Encümen‟in düzenlenmesinde etkin olduğu birtakım törenlerin tarihi kişiliklerin türbeleri çevresinde kurgulanması da yine mimarlığı tarihin dekoru olarak kullanmanın bir örneği sayılabilir. 1911 senesinde Alemdar Mustafa Paşa‟nın Yedikule‟de inşa edilecek demiryolu hattı üzerinde kalan kabrinin Encümen tarafından seçilen Zeynep Sultan Camii haziresine yeni bir türbe yaptırılmak suretiyle nakli ve Encümen‟in bu nakil işlemi için Sarayburnu‟ndan caminin bulunduğu Soğukçeşme‟ye kadar askeri ve mülki öğrencilerin, Harbiye ve Bahriye Nezaretleri ile Şehremaneti‟nden görevlilerin de hazır bulunduğu bir törenle naklini organize etmesi herhalde bu minvaldedir (Yazgan, 2003). Bir başka faaliyeti ise Bilecik‟te Osman Gazi‟ye ait olduğu iddia edilen bir eve ilişkindir. Hüdavendigar Vilayeti mutasarrıflığından gelen bir talep üzerine halk arasında Osman Gazi‟nin evi olduğu rivayet olunan yapının gerçekte böyle olup olmadığının anlaşılması için Encümen, azasından oluşan bir heyet göndermiş, yapılan tetkikat sonucunda böyle bir durumu doğrular bir belgeye ulaşılamamışsa da mutasarrıflığın yine de yapının kapı kemeri, yüklük pervazı gibi öğelerini mal sahibinden satın alarak Bursa müzesine nakletmesi ve binanın da imkan dahilinde muhafaza edilmesini uygun gördüğünü ilgili makama bildirmiştir (Yazgan, 2003). Bunu izleyen yıllarda

59

Encümen tarafından yapılan bir araştırma ile Osmanlı İmparatorluğu‟nun kuruluş gününün tayin edildiği Efdaleddin (1914) ve bu günde her sene düzenli olarak törenler düzenlenmeye başlandığı düşünülürse söz konusu evin böyle bir tören için taşıdığı dekor potansiyeli açısından ilgi çekmiş olabileceğine dair bir akıl yürütme de belki mümkündür.
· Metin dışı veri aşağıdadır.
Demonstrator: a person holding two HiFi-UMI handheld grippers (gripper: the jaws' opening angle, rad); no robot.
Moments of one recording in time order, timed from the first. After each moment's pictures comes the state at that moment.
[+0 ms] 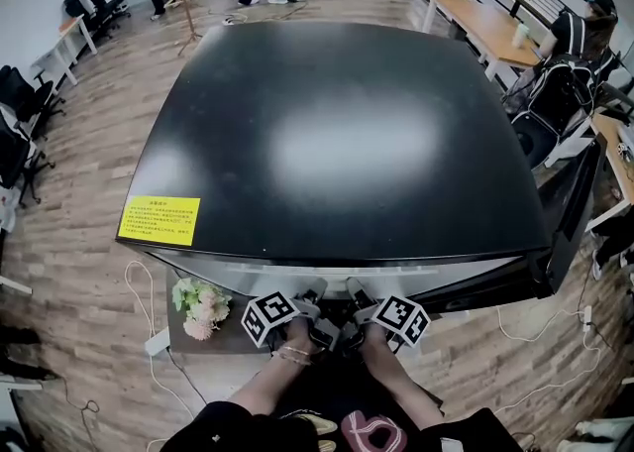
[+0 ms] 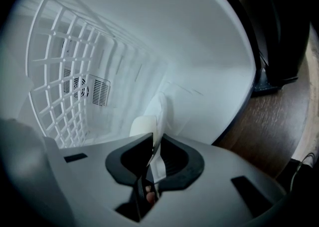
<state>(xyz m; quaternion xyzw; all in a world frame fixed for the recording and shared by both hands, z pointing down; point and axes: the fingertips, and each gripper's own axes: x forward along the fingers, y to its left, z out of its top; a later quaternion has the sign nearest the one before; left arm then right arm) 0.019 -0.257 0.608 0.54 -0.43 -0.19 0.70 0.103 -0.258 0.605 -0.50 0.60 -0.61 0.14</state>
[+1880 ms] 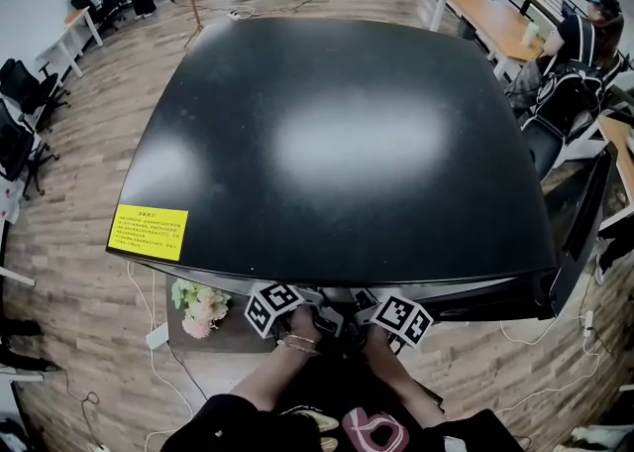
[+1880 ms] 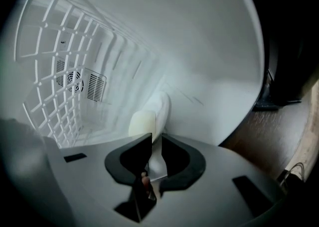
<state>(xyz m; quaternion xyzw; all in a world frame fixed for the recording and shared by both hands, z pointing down) 0.018 -0.284 0.621 0.51 -0.47 -0.19 0.70 0.110 -0.264 0.610 -0.51 0.61 -0.61 0.09</state>
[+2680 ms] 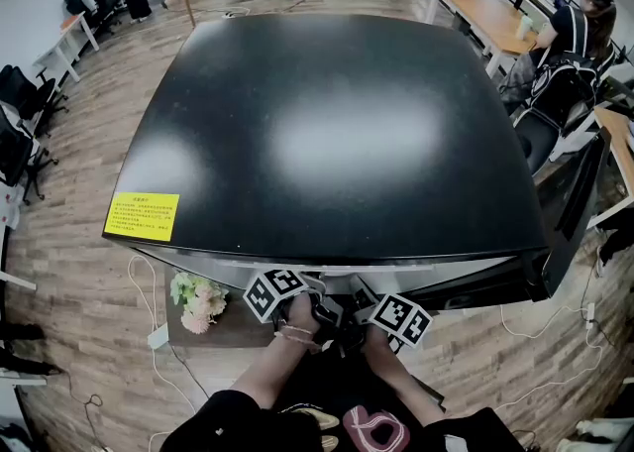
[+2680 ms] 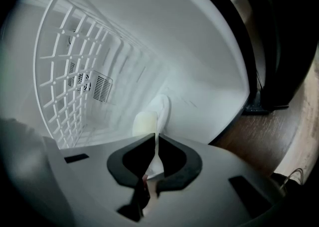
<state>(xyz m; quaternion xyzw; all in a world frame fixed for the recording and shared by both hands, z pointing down) 0.024 -0.285 0.612 0.53 -0.49 -0.11 0.68 0.118 -0.251 0.602 -0.52 0.62 -0.58 0.10</state>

Mehmed Reşad‟ın 1918‟deki vefatıyla sultanın şahsi hazinesinden Encümen‟e sağladığı maddi kaynaklar kesilir. Mütareke döneminde Encümen hiç bir etkinlikte bulunamaz, üyelerinin bir kısmı Tasnif-i Vesaik-i Tarihiye Encümeni‟nde istihdam edilir, bir kısmı ise Bağımsızlık Savaşı‟na katılmak için İstanbul‟dan ayrılır. 1920 yılında Ahmed Refik‟in Encümen‟i tekrar canlandırmaya yönelik çaba sarf etmesine ve İkdam‟da yayınladığı bir makale ile yeni düzenlenmeler için önerilerde bulunmasına rağmen ancak 1923‟ten sonra Türk Tarih Encümeni adıyla faaliyete geçebilir. Devlet desteğiyle dergisi tekrar yayına başlar. 1925‟te Abdurahman Şeref Bey‟in vefatı üzerine Ahmed Refik Bey başkan seçilir. 1927‟de ise yeni bir nizamname ve program ile Milli Eğitim Bakanlığı‟na bağlanır ve ismi de Türk Tarih Encümeni olarak değiştirilir ve böylelikle varlığı fiilen son bulmuş olur.